Studies based in the kinematic comparison of HO^{•} and HI absorption lines from diffuse clouds are useful in determining their physical conditions, especially because heavier elements provide higher velocity resolution.

====HO^{•} masers====
HO^{•} masers, a type of astrophysical maser, were the first masers to be discovered in space and have been observed in more environments than any other type of maser.

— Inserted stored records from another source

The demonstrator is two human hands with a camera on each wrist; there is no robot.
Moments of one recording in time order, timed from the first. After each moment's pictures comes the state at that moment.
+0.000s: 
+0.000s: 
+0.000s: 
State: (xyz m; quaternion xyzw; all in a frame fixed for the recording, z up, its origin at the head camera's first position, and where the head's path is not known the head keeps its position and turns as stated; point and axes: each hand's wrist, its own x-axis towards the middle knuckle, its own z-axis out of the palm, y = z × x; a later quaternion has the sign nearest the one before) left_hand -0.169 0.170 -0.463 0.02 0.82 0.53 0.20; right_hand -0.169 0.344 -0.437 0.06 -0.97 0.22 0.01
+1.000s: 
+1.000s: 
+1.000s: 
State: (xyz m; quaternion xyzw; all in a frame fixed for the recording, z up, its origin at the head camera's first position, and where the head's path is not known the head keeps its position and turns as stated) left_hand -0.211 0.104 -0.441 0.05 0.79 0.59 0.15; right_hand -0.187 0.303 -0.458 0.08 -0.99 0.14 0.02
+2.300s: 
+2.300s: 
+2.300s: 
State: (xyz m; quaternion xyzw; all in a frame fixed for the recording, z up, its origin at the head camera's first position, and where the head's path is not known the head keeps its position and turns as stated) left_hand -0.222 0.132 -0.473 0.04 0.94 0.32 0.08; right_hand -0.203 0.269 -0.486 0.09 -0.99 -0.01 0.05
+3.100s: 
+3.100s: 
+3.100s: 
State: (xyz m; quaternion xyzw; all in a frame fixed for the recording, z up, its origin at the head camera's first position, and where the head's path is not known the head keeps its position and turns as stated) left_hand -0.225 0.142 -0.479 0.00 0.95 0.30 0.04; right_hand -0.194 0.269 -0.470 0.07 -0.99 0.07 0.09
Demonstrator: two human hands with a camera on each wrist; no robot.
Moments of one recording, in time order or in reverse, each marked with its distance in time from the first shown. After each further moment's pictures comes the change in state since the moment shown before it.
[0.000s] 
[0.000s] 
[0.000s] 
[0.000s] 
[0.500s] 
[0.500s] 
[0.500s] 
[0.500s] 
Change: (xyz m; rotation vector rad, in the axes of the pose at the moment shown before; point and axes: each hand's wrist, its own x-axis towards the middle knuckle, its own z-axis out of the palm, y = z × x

In the Milky Way, HO^{•} masers are found in stellar masers (evolved stars), interstellar masers (regions of massive star formation), or in the interface between supernova remnants and molecular material. Interstellar HO masers are often observed from molecular material surrounding ultracompact H II regions (UC H II). But there are masers associated with very young stars that have yet to create UC H II regions. This class of HO^{•} masers appears to form near the edges of very dense material, places where H_{2}O masers form, and where total densities drop rapidly and UV radiation from young stars can dissociate H_{2}O molecules. So, observations of HO^{•} masers in these regions can be an important way to probe the distribution of the important H_{2}O molecule in interstellar shocks at high spatial resolutions.

==Application in water purification==
Hydroxyl radicals also play a key role in the oxidative destruction of organic pollutants.